Fig. 1 is an external view and internal configuration diagram of a semiconductor laser device sealed with a conventional hermetic sealing cap, Fig. 2 is an enlarged view of main parts of a semiconductor laser element, and Fig. 3 is a semiconductor laser device according to an embodiment of the present invention. FIG. 4 is a diagram showing the internal configuration of an isolator for a light source for optical communication using the semiconductor laser device of the present invention. 1...-semiconductor laser element, 6...-emitted light, 7-
...Reflected light from both ends of the light exit window, 8.. Cavity end face on one side of the semiconductor laser, 9.. Active layer, 12.

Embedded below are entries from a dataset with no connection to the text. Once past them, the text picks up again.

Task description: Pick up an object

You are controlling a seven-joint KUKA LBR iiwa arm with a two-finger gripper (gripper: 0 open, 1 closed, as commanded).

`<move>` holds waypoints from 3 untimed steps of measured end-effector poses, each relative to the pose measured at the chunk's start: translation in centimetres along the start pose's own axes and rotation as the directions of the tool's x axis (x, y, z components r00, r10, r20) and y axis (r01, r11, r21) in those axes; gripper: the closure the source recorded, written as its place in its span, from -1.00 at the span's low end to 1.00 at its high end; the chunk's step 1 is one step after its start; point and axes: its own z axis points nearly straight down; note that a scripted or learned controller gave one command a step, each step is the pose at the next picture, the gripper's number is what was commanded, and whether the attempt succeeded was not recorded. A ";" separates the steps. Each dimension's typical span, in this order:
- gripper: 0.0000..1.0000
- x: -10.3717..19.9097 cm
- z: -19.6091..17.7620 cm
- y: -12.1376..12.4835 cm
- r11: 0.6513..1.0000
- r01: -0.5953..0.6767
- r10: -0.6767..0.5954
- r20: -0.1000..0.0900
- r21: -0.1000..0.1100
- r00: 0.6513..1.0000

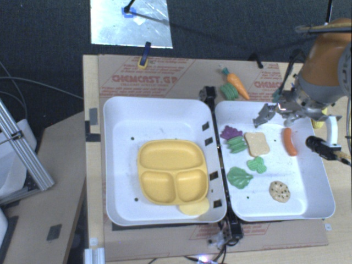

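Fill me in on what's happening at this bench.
A robot arm reaches in from the right, its gripper hanging over the far end of the right bin. Toy food lies in that bin: a slice of bread, a sausage, a cookie, grapes and greens. Nothing shows between its fingers. The left bin holds a yellow tray.

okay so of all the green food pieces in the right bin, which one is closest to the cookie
The large leafy green piece, lowest of the three in the right bin. It lies just left of the cookie; the other two greens sit higher, beside the bread.
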 end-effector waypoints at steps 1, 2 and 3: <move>-1.00 -8.6 11.1 -2.1 1.000 -0.010 0.010 0.002 0.009 1.000; -1.00 -6.6 12.2 -9.0 1.000 -0.004 0.004 -0.003 0.008 1.000; -1.00 -8.2 12.1 -12.7 1.000 -0.005 0.005 -0.001 0.003 1.000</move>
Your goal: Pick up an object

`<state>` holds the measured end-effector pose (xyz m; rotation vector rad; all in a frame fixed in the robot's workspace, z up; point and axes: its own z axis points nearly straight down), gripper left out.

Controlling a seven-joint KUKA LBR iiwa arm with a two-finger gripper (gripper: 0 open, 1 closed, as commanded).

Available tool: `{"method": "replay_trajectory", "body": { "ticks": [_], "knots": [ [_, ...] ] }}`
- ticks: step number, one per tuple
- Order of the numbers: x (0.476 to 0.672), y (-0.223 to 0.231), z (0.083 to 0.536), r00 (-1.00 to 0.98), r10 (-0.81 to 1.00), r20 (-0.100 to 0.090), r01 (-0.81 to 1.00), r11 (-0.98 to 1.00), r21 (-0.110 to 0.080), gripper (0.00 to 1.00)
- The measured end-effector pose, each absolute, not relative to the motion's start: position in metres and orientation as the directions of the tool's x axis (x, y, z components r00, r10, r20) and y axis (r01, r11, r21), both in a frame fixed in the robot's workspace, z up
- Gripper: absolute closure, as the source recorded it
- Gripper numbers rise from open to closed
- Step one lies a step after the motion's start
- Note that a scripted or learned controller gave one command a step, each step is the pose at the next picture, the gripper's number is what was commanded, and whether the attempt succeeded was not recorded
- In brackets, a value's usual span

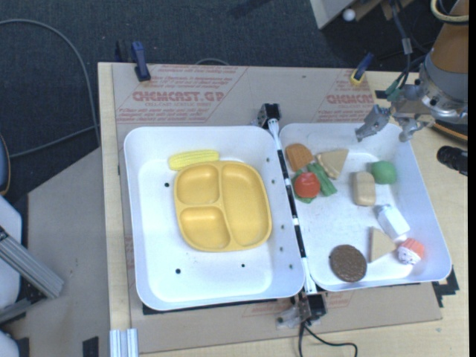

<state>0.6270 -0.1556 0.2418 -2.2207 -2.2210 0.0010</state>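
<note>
Two white bins (149, 274) sit on a tan cardboard sheet (223, 88) printed with red lettering, over dark grey carpet (59, 21). The left bin holds a yellow divided plate (222, 204) and a yellow corn cob (194, 158). The right bin (431, 222) holds a red tomato (306, 187) with green leaves, an orange-brown bun (298, 155), a tan wedge (334, 161), a beige block (364, 188), a green ball (384, 172), a white tube (391, 220), a brown cookie (347, 262), a pale tan slice (378, 244) and a small orange-and-white piece (408, 252); the gripper (390, 125) is grey metal.
</note>
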Motion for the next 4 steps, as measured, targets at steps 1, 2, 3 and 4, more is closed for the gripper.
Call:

...Magneto-optical crystal, 13--Magnet. Name of agent: Patent attorney Toshio Nakao and 1 other person No. 1
Figure 2 Figure 3 Figure 2 Figure 4

Claims (2)

[Claims] (1) Light is emitted from the airtight sealing gap to the extent that reflected light from the end face of the window on the light exit surface of the airtight sealing cap for light emitted from the semiconductor laser bare hand does not return to the active layer of the semiconductor laser element. A semiconductor laser device characterized by an inclined surface. (2) A semiconductor laser device according to claim 1, characterized in that a magneto-optic crystal is used as a window material of a cap for hermetically sealing a semiconductor laser element.